In no part of Australia is settlement more vital than for Western Australia, which, while it contributes only one-twelfth of the total population, occupies one-third of the whole commonwealth …

The policy at present adopted of bringing out young boys and girls and training them from the beginning in agricultural and domestic methods … has the additional advantage of acclimatizing them from the outset to Australian conditions and imbuing them with Australian sentiments and Australian ideals – the essential marks of true citizenship …

His Grace the Archbishop of Perth, welcoming British
boys arriving in Australia on the
SS Strathaird
,
August 1938
Prologue
Perth, 1988

Opening the door, a woman asked me: ‘Are you the lady from England?’

‘Yes, I think so.’ I smiled.

‘You must be with that pale complexion. So what’s the weather like in the old country.’

‘The old country?’ I asked.

‘Much colder than here,’ she said. ‘Oh, it was cold when I left.’

‘And when was that?’ I asked.

‘November 1950. We had gloves and scarves.’

‘We? How many were you?’

‘Oh, there were about sixty of us on the boat. We were collected from all over England. There were kids from Scotland and Ireland too. It was very hot when we arrived here. A bit like today.’

Outside it was already forty plus.

‘You’d better keep out of the sun,’ she said. ‘My God, we burnt. Our arms were burnt raw within days.’

I arranged a settee and two armchairs in the sitting-room and began explaining why I was in Perth.

‘I’ve come to talk with people who were child migrants; people who arrived in Australia without their parents.’

‘You mean you’ve come all this way to see us?’ the woman asked.

‘Yes, I’ve come to see you.’

I could see the physical relief on her face.

She asked, ‘Can I hold your hand?’

I was taken aback but sat down beside her on the settee. She took my hand.

‘Where do you want to start?’ I asked.

‘Do you think I’ve got any family? Cousins, anybody. I’m not fussy. Anybody. They told me that my parents were dead. Do you think that’s true?’

‘I don’t know, but I can find out. I’ll need your help.’

‘How can I possibly help you? I don’t know anything about myself. Until I married, I didn’t even have a birth certificate. I felt ashamed.’
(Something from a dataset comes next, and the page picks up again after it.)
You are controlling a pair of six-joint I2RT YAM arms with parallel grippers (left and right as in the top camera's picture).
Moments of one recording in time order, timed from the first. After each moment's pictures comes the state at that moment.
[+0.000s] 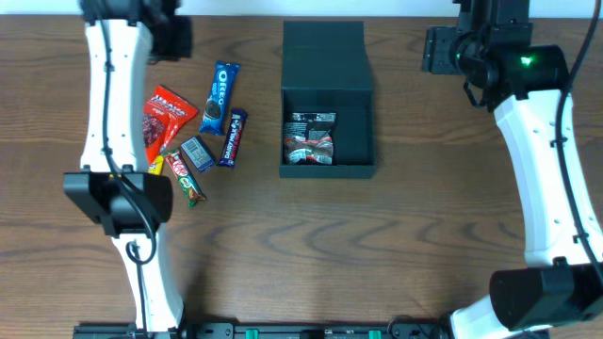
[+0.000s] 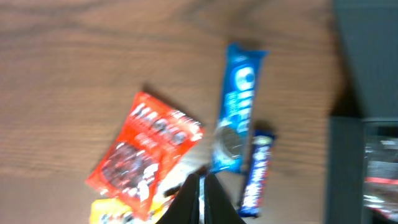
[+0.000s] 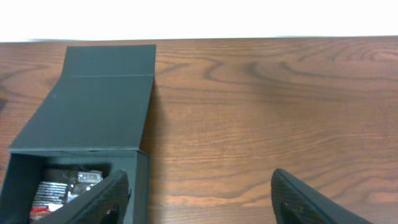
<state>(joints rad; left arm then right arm) 0.01 2.24 2.53 -1.47 0.00 0.04 0.11 1.72 1.83 -0.91 0.10 0.12</state>
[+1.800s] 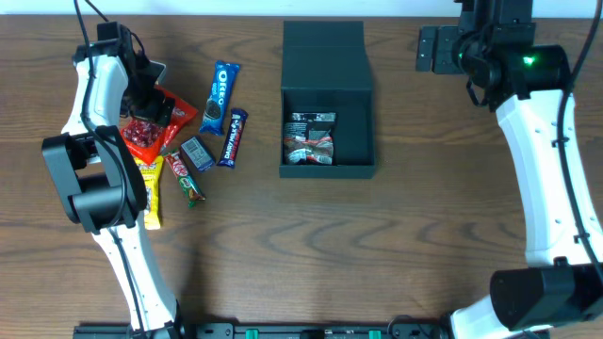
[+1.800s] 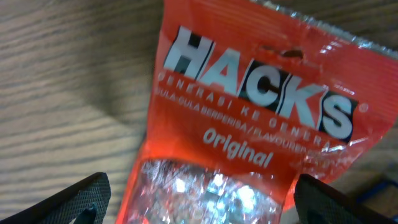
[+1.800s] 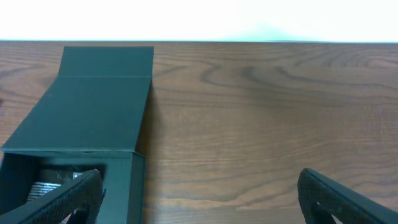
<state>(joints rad) 0.20 2.32 1.94 -1.06 -0.02 0.46 0.10 1.72 1.83 -0.90 0.10 0.09</state>
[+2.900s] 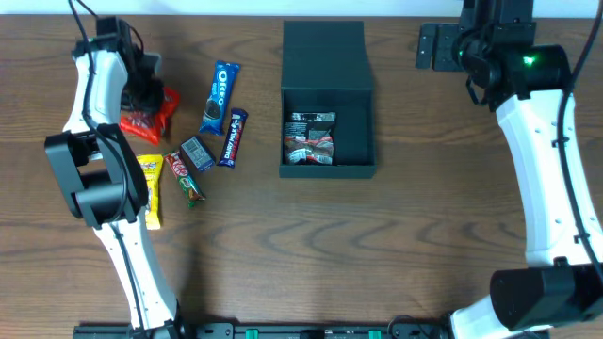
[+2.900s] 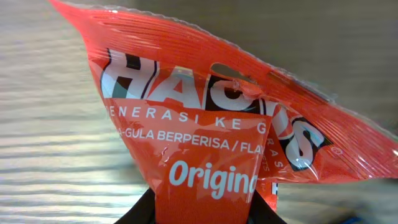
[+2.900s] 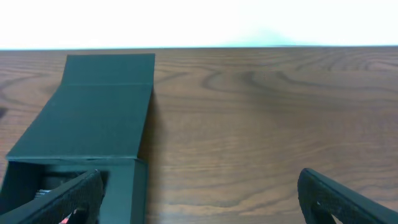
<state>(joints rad) 0.20 2.37 2.08 -1.11 0.01 0.27 0.10 1.72 1.83 -0.87 0.10 0.10</state>
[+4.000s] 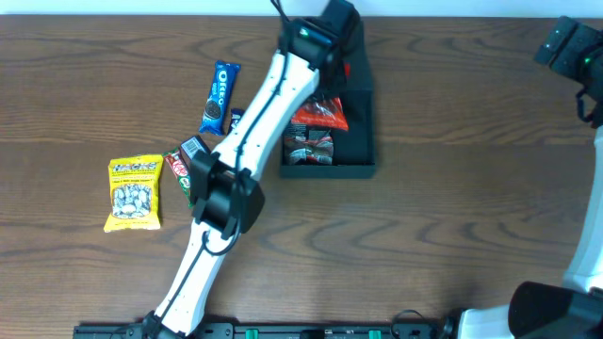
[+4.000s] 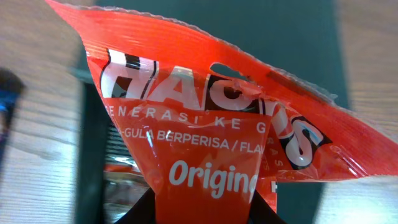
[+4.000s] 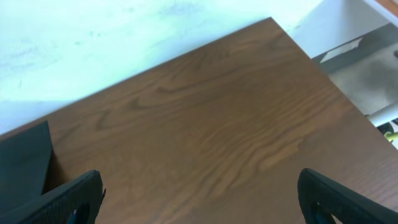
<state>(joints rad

The tears began flowing down her face. We sat there for a long time until I had to go out and get tissues because her skirt was becoming soaked with the tears. She kept saying to me, ‘I’m sorry, I can’t stop. I’m sorry. I’m sorry.’

The flood of tears washed away any thoughts that the interviews could be given a specific time limit. Even the most basic questions were charged with such emotion.

‘What did we do wrong?’ she asked. ‘Can you find out why they sent me? What did I do wrong?’

‘You did nothing wrong.’

She looked at me as if I was being kind to her.